A PRD, a design doc and the code itself are kind of all the same thing, but with increasing levels of specification.

If you’ve ever played with formal specifications at some point you probably had the realization “wait a minute, I’m just writing another implementation of the program!” and in a way you are.

Spoken language descriptions of how to do something are incredibly underdetermined. Many people are likely familiar with the meme of following exact instructions on making a PB&J where a phrase like “put a knife in your hand and spread the peanut butter” can result in stabbing yourself and rubbing peanut butter on the wound. More than half of my job is helping other people know or otherwise determining what they really want a program to do in the first place.

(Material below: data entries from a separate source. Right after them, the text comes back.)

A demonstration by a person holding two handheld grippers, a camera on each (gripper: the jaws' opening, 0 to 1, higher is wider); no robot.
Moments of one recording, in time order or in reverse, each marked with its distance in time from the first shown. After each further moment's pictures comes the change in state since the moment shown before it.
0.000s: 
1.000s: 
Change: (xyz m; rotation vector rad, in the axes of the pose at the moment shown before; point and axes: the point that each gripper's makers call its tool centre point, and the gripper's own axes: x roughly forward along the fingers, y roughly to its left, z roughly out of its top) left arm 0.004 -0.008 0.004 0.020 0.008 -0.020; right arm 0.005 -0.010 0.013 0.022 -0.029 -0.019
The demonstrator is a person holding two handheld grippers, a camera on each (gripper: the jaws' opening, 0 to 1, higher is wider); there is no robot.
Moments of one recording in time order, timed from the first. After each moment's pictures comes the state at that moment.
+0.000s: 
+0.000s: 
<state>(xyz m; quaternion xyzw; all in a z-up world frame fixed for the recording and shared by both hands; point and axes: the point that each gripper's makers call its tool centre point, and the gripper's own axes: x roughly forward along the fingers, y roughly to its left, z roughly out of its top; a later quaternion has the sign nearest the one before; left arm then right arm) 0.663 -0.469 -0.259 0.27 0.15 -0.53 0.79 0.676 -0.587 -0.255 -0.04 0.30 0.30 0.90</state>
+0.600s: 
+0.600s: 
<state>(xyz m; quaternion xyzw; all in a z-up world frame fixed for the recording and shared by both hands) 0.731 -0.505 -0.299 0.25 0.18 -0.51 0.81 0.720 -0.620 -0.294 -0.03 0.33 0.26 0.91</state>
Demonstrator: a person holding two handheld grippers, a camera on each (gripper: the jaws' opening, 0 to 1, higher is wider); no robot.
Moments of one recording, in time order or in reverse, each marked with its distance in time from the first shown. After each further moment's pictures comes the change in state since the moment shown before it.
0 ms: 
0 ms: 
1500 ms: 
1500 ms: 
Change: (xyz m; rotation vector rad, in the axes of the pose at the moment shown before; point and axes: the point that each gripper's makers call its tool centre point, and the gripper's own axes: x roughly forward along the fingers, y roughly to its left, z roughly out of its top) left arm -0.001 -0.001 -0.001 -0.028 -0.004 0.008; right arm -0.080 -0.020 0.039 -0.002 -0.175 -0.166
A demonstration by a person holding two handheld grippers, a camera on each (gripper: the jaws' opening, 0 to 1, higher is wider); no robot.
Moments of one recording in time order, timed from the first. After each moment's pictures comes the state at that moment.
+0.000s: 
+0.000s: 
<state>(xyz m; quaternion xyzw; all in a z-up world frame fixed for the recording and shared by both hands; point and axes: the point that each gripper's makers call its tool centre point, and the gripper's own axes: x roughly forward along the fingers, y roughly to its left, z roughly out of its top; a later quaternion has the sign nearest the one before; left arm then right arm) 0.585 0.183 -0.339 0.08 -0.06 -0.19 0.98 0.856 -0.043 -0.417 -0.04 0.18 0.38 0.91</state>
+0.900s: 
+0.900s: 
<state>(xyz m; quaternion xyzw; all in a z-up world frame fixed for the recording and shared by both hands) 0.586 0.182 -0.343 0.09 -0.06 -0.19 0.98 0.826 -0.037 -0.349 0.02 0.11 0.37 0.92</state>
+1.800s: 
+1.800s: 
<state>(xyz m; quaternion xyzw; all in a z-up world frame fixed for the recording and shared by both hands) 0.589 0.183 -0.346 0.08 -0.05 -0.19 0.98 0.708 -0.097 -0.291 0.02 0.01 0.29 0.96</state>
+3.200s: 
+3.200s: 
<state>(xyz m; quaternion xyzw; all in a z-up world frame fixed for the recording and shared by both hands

This sounds true but isn't.

"The program should accept one parameter as a number, and output this number multiplied by two" is a spec.

  input a

  print a*2
is a program.

But: why do that? why multiply by two? what does two represent? what do the input and output mean in the real world? what part is likely to change in the near future? etc.

Wrting the program isn't harder than writing the spec. Analyzing the problem and coming up with solutions is the hard part.

(And yes, LLMs are getting better at this everyday, but I think they still have a very long way to go.)

[deleted]

You read like Alan Kay's Quora and for that I salute you comrade.